== Aim of the exercise ==
Reproduce the records that follow exactly as they appear.

== Raw data ==
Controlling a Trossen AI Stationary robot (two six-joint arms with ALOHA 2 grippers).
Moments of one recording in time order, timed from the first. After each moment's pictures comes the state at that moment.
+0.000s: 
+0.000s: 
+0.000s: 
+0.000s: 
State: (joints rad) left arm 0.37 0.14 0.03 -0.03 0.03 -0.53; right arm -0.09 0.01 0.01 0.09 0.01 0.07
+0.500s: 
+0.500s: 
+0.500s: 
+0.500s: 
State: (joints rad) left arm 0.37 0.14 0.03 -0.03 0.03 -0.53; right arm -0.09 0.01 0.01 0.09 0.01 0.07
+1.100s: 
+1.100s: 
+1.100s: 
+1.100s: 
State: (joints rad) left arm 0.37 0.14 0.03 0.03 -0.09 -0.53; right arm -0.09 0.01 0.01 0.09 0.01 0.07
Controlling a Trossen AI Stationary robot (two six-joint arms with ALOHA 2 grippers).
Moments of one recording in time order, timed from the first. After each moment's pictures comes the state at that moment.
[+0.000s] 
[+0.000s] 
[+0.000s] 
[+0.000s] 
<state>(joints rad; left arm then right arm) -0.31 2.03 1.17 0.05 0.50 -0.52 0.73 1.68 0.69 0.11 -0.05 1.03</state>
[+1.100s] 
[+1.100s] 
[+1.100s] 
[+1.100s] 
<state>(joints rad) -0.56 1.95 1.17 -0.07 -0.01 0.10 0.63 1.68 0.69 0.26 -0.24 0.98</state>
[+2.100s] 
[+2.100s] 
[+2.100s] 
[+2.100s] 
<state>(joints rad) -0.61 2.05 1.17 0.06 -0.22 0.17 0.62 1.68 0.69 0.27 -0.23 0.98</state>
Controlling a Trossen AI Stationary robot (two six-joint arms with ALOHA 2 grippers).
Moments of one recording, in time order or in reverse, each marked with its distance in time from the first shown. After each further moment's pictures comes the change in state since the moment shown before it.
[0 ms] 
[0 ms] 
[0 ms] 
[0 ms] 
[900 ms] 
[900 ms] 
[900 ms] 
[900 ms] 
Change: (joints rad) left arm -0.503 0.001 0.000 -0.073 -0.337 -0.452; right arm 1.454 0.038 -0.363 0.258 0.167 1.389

== Task solution ==
Controlling a Trossen AI Stationary robot (two six-joint arms with ALOHA 2 grippers).
Moments of one recording in time order, timed from the first. After each moment's pictures comes the state at that moment.
+0.000s: 
+0.000s: 
+0.000s: 
+0.000s: 
State: (joints rad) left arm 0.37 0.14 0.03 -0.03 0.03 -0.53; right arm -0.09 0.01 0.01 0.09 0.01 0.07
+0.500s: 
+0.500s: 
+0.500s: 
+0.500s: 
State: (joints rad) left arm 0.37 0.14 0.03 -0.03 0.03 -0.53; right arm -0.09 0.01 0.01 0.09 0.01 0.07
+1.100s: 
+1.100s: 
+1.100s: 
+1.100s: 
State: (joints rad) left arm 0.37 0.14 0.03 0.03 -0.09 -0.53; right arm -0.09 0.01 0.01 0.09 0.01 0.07
Controlling a Trossen AI Stationary robot (two six-joint arms with ALOHA 2 grippers).
Moments of one recording in time order, timed from the first. After each moment's pictures comes the state at that moment.
[+0.000s] 
[+0.000s] 
[+0.000s] 
[+0.000s] 
<state>(joints rad; left arm then right arm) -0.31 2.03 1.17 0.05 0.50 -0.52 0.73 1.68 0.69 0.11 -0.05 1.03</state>
[+1.100s] 
[+1.100s] 
[+1.100s] 
[+1.100s] 
<state>(joints rad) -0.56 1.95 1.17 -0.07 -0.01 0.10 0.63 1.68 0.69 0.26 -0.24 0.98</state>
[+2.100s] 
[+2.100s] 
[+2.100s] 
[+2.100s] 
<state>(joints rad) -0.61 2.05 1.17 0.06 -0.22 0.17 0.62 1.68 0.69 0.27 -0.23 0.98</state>
Controlling a Trossen AI Stationary robot (two six-joint arms with ALOHA 2 grippers).
Moments of one recording, in time order or in reverse, each marked with its distance in time from the first shown. After each further moment's pictures comes the change in state since the moment shown before it.
[0 ms] 
[0 ms] 
[0 ms] 
[0 ms] 
[900 ms] 
[900 ms] 
[900 ms] 
[900 ms] 
Change: (joints rad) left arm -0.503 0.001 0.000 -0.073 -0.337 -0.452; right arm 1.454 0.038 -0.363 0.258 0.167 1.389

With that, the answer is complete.